Orkhan's Blog on software development

Rendering response from Laravel exception

In your Laravel controller or somewhere in your code you probably have a try/catch like this:

use App\Exceptions\FailedRequestException;

class ApiController
{
    public static sendRequest()
    {
        $api = new SomeApi();
        
        try {
            $api->sendRequest();

            return response()->json([
                'data' => $api->getData(),
            ]);
        } catch(FailedRequestException $e) {
            return response()->json([
                'error' => 'Failed to send API request',
            ]);
        }
    }
}

In this example we simply send a request to some API and return data from API response. If request throws FailedRequestException exception we catch and return error message instead.

In Laravel if we already use dedicated exception class, manually catching that exception to return response is not necessary. If we take a look into default application exception handler in App\Exceptions\Handler, it has render() method which runs parent method. That parent render() method contains this code:

public function render($request, Throwable $e)
{
    if (method_exists($e, 'render') && $response = $e->render($request)) {
        return Router::toResponse($request, $response);
    } elseif ($e instanceof Responsable) {
        return $e->toResponse($request);
    }
    
    ...
}

Here we can see that whenever exception gets thrown in Laravel, exception handler before rendering it first checks if exception class has render() method or exception class is an instance of Illuminate\Contracts\Support\Responsable interface. If any of these checks are satisfied Laravel will render contents of render() method on exception class instead of rendering default exception view.

Knowing this new trick we can modify our example FailedRequestException class to have render() method.

class FailedRequestException extends \Exception
{
    public function render($request)
    {
        return response()->json([
            'error' => 'Failed to send API request',
        ]);
    }
}

Or we can use Illuminate\Contracts\Support\Responsable interface to archive same result, which requires implementing toResponse() method.

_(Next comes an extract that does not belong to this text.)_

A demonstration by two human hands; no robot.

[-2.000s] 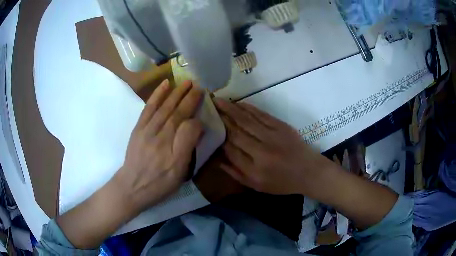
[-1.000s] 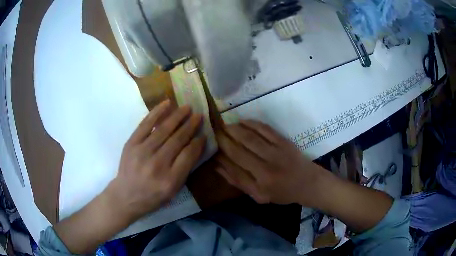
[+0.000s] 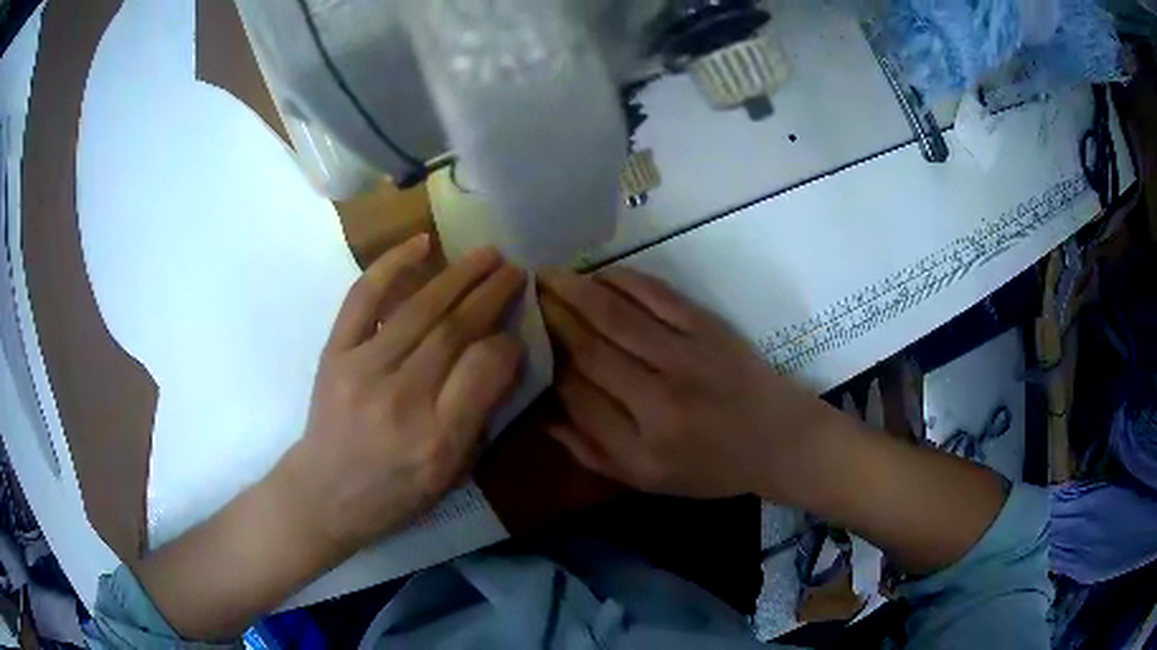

use Illuminate\Contracts\Support\Responsable;

class FailedRequestException extends \Exception implements Responsable
{
    public function toResponse($request)
    {
        return response()->json([
            'error' => 'Failed to send API request',
        ]);
    }
}

Note: Both render() and toResponse() methods must accept single request parameter, exception handler will pass instance of Illuminate\Http\Request to it.

Now going back to our try/catch example, we no longer need to catch FailedRequestException exception only to return custom response.

class ApiController
{
    public static sendRequest()
    {
        $api = new SomeApi();
        $api->sendRequest();
        
        return response()->json([
            'data' => $api->getData(),
        ]);
    }
}

Whenever application throws FailedRequestException exception Laravel’s exception handler will catch it and render our custom response.